Abstract

Aim The pharmacokinetic profiles of the two commercially available transdermal fentanyl patches Matrifen® (100 μg/h) and Durogesic® DTrans® (100 μg/h), used to manage severe chronic pain, were compared regarding their systemic exposure, rate of absorption, and safety. Methods Transdermal matrix fentanyl patches [Matrifen® or Durogesic® DTrans® (100 μg/h)] were applied for 72 h to 30 healthy male subjects in a randomized, four-period (two replicated treatment sequences), crossover study; 28 subjects completed the study. The pharmacokinetic parameters of fentanyl were determined for 144 h after application using plasma samples. Safety of the patches (adverse events) and performance (adhesion, skin irritation, residual fentanyl content in the patch) were evaluated. Results The plasma concentration–time curves of Matrifen® (Test) and Durogesic® DTrans® (Reference) were similar. The geometric least square means of the Test/Reference ratio (90% confidence intervals [CI]) were within the range of 80–125%, demonstrating bioequivalence of Matrifen® and Durogesic® DTrans®: AUC 0-tlast 92.5 (CI 88.7–96.4), AUC 0-inf 91.7 (CI 88.0–95.7), and C max 98.3 (CI 92.9–104.1).
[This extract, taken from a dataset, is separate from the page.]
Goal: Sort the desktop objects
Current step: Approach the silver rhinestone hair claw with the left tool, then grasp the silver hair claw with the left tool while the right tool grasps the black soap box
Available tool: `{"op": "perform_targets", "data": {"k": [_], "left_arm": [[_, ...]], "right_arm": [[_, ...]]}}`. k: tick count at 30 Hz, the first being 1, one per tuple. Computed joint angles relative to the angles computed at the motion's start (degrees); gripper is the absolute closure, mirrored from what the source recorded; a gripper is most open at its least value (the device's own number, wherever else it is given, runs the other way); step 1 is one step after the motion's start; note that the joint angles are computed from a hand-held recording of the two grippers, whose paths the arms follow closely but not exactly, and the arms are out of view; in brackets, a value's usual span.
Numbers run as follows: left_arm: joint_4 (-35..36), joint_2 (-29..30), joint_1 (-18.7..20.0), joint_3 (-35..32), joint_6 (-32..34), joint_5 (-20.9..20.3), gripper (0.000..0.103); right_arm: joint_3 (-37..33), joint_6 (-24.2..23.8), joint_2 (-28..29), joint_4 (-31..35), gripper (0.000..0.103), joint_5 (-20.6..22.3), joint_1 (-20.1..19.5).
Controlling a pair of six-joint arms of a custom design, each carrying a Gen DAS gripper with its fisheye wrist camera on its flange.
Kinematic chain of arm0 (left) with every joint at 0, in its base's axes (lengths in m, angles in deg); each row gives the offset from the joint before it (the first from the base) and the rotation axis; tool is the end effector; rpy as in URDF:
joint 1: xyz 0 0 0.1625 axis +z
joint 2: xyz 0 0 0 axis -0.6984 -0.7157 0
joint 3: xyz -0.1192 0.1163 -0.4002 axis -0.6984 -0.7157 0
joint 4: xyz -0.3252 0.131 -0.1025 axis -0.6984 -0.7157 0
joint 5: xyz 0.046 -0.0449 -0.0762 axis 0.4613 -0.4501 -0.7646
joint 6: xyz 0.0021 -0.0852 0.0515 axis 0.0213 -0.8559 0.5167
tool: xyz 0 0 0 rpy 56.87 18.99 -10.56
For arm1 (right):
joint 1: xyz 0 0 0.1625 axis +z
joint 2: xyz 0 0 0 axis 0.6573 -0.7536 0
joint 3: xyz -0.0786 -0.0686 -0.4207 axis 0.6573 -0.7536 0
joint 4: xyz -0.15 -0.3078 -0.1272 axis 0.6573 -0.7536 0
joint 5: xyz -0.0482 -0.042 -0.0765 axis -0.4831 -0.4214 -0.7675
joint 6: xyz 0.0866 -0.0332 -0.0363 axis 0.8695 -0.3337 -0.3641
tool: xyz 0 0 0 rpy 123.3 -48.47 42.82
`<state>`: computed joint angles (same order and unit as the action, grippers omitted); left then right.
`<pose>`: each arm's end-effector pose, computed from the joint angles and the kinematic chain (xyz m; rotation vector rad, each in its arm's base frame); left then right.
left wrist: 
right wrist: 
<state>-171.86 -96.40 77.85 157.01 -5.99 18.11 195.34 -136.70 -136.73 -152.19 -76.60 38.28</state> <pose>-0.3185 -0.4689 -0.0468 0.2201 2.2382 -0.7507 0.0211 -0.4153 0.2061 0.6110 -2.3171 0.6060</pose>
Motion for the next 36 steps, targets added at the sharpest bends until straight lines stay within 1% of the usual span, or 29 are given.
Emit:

After 72 h application, Matrifen® had a more efficient utilization of fentanyl (mean ± SD 82.3 ± 9.43%) than Durogesic® DTrans® (52.3 ± 12.8%), with substantially lower residual fentanyl in patch after use. The pharmacokinetic parameters showed lower intra- and inter-subject variability for Matrifen® than for Durogesic® DTrans® patch. Conclusions Despite different technologies, the transdermal fentanyl patches Matrifen® and Durogesic® DTrans® are bioequivalent. Compared with Durogesic® DTrans®, the Matrifen® patch had lower initial and lower residual fentanyl content, as well as lower intra- and inter-subject variability, allowing reproducible drug delivery and reliable analgesia.